→ EXERCISE INSTRUCTIONS:
Below are some entries; state how many of their lines contain the word "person", with nothing else in the reply.

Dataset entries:
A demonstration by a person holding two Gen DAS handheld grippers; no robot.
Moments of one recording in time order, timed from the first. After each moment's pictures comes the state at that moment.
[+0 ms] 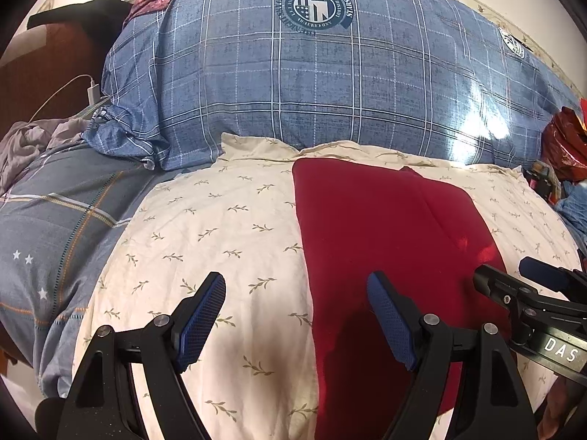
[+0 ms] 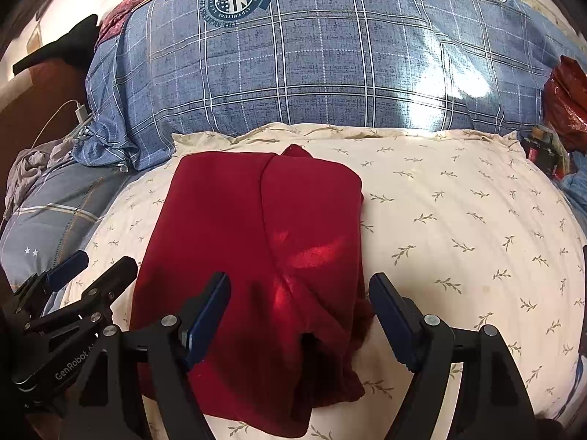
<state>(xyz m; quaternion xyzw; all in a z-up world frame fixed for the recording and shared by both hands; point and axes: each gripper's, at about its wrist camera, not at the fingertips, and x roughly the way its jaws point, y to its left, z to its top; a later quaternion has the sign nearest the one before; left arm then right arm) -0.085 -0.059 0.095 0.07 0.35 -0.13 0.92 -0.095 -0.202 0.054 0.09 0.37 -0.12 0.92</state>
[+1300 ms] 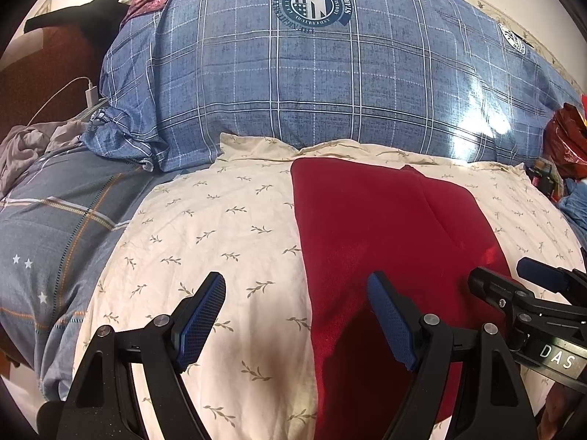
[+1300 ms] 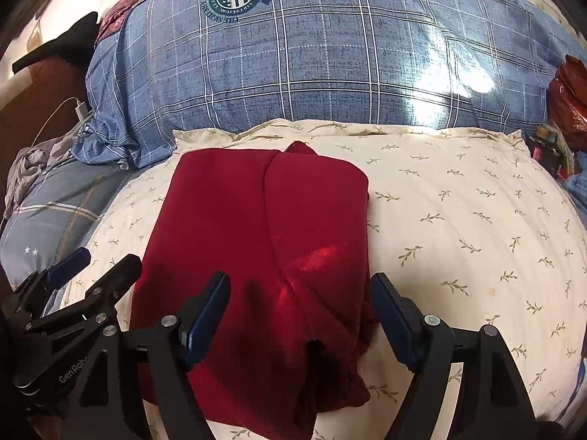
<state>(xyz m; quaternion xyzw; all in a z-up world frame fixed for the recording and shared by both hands) -0.081 -0.070 0.094 0.07 0.36 -0.12 0.92 -0.087 -0.201 0.052 0.09 0.38 -0.11 0.91</state>
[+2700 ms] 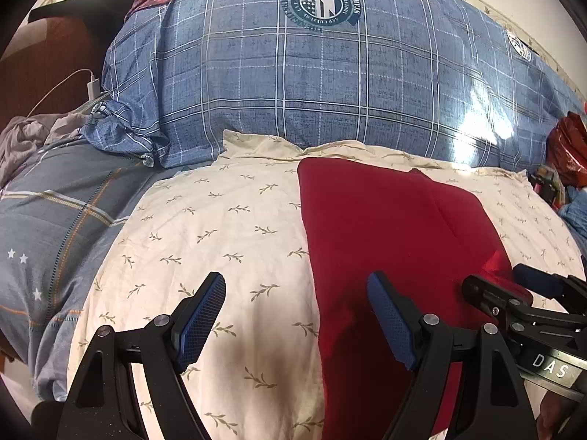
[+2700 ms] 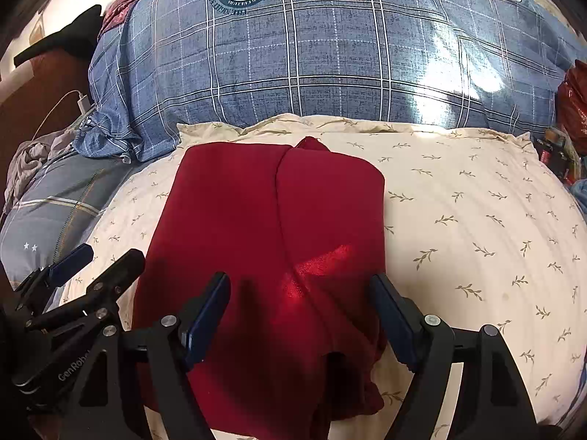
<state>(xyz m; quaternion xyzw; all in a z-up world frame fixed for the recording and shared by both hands) -0.070 -0.067 0.089 0.05 0.36 -0.11 0.93 -0.077 -0.196 0.050 0.09 0.39 -0.10 0.91</state>
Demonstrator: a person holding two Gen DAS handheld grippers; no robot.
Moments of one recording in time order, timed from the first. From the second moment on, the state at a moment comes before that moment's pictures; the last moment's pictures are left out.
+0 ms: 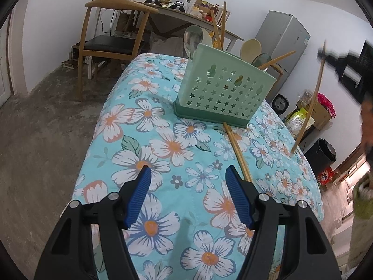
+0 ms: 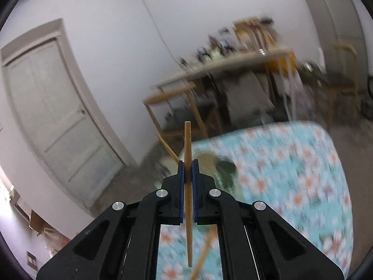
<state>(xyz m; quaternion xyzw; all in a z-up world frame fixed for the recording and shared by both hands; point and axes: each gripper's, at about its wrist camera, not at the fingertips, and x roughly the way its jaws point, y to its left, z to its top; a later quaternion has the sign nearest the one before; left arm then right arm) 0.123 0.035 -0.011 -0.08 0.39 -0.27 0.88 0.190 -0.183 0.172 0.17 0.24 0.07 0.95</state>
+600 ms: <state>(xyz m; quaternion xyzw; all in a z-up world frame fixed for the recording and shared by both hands) 0.132 0.055 -0.018 -0.08 0.40 -0.24 0.88 0.301 -0.142 0.193 0.02 0.14 0.03 0.99</state>
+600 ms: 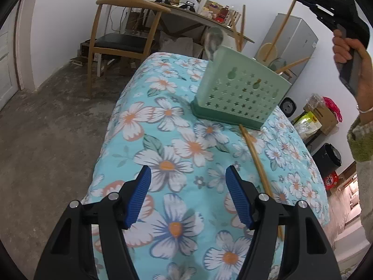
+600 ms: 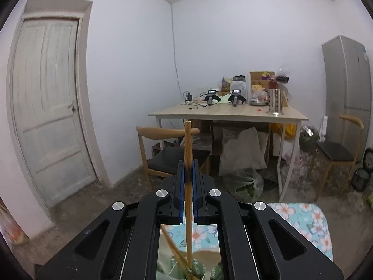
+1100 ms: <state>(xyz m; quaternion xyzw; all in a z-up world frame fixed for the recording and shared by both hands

→ ANSWER SECTION:
2